** RAW DATA follows **

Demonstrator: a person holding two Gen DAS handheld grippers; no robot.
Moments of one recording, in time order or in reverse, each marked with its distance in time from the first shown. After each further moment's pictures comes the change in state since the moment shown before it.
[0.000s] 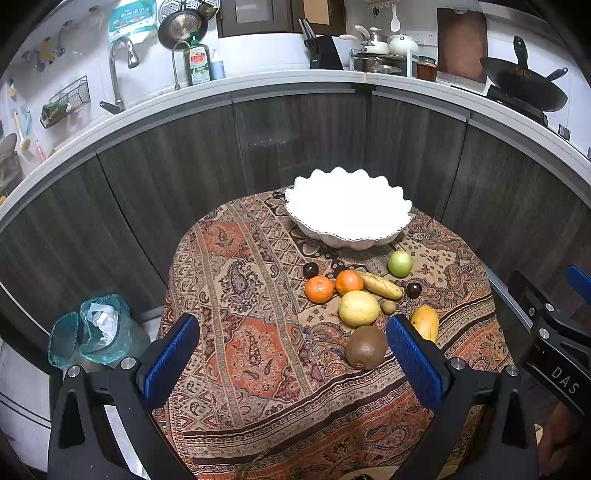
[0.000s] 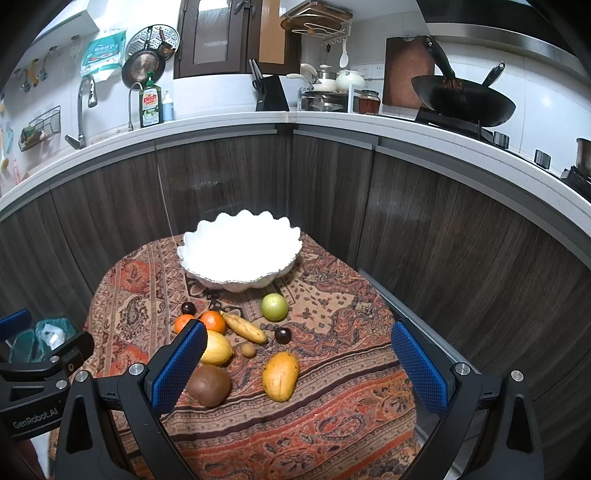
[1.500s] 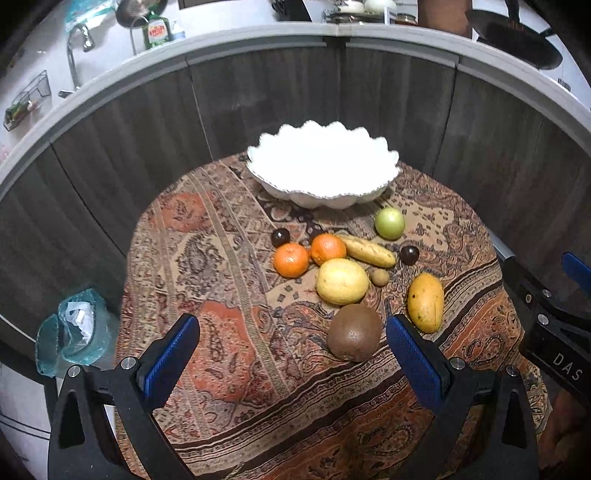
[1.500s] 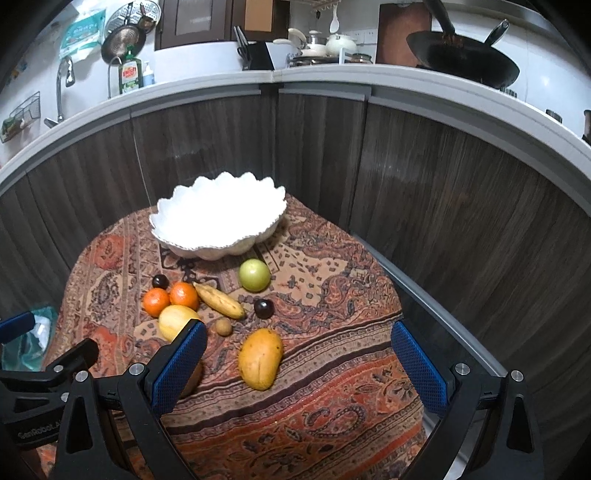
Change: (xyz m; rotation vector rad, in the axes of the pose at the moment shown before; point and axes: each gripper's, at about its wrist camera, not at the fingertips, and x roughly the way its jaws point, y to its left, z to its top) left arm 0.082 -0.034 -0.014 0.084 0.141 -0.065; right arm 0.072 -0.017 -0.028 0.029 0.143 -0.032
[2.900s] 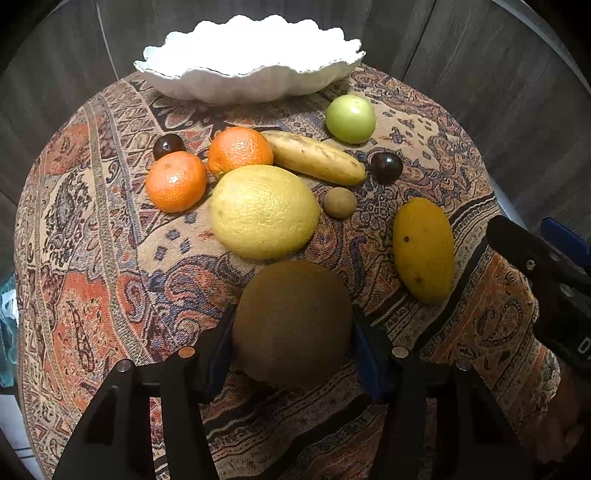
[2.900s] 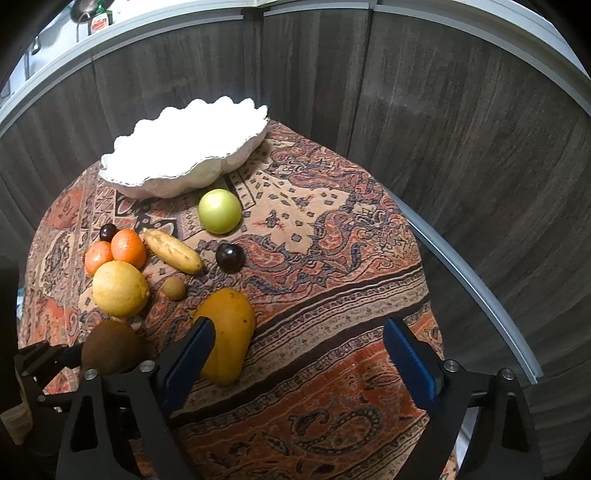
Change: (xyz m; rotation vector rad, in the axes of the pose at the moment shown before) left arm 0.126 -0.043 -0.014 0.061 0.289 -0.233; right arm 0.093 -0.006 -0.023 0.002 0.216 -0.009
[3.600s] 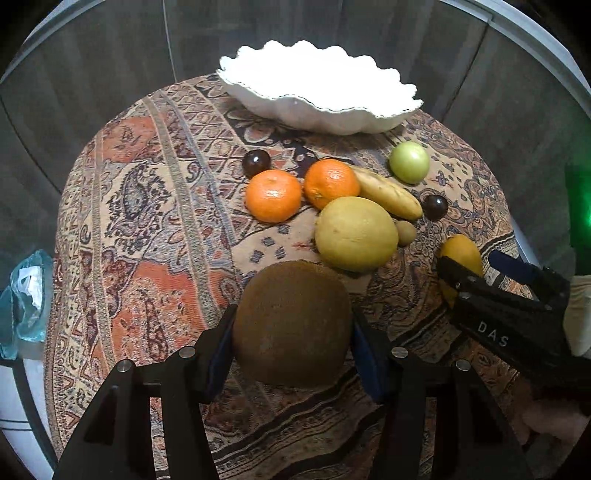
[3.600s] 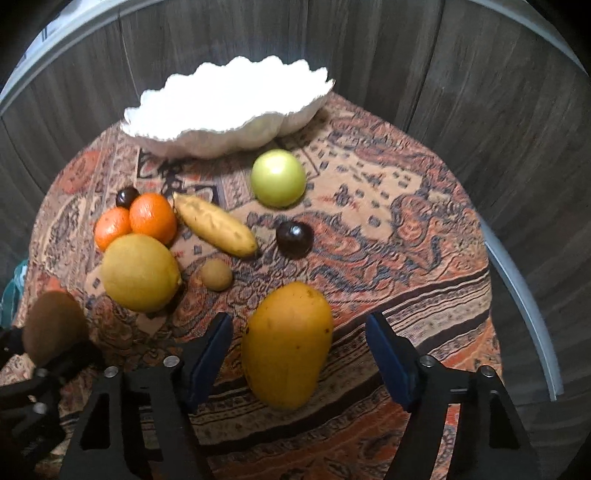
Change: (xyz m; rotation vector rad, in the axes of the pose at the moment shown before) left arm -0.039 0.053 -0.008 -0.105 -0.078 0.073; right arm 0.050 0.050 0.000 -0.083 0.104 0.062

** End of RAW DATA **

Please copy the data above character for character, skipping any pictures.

» WRITTEN ANSWER
Demonstrator: a person holding two Gen DAS handheld grippers; no robot.
Moments of one recording, in time order or in reverse, each marked with its distance in time from the first shown. After each further moment's pictures comes the change in state since the moment shown before it.
[0.000s] 
[0.000s] 
[1.500s] 
[1.500s] 
Change: (xyz m; rotation vector rad, in the axes of the pose at the moment shown before; point and axes: each gripper's, at about its wrist camera, not at the fingertips, and x roughly the way its jaws point, y to its left, z to its top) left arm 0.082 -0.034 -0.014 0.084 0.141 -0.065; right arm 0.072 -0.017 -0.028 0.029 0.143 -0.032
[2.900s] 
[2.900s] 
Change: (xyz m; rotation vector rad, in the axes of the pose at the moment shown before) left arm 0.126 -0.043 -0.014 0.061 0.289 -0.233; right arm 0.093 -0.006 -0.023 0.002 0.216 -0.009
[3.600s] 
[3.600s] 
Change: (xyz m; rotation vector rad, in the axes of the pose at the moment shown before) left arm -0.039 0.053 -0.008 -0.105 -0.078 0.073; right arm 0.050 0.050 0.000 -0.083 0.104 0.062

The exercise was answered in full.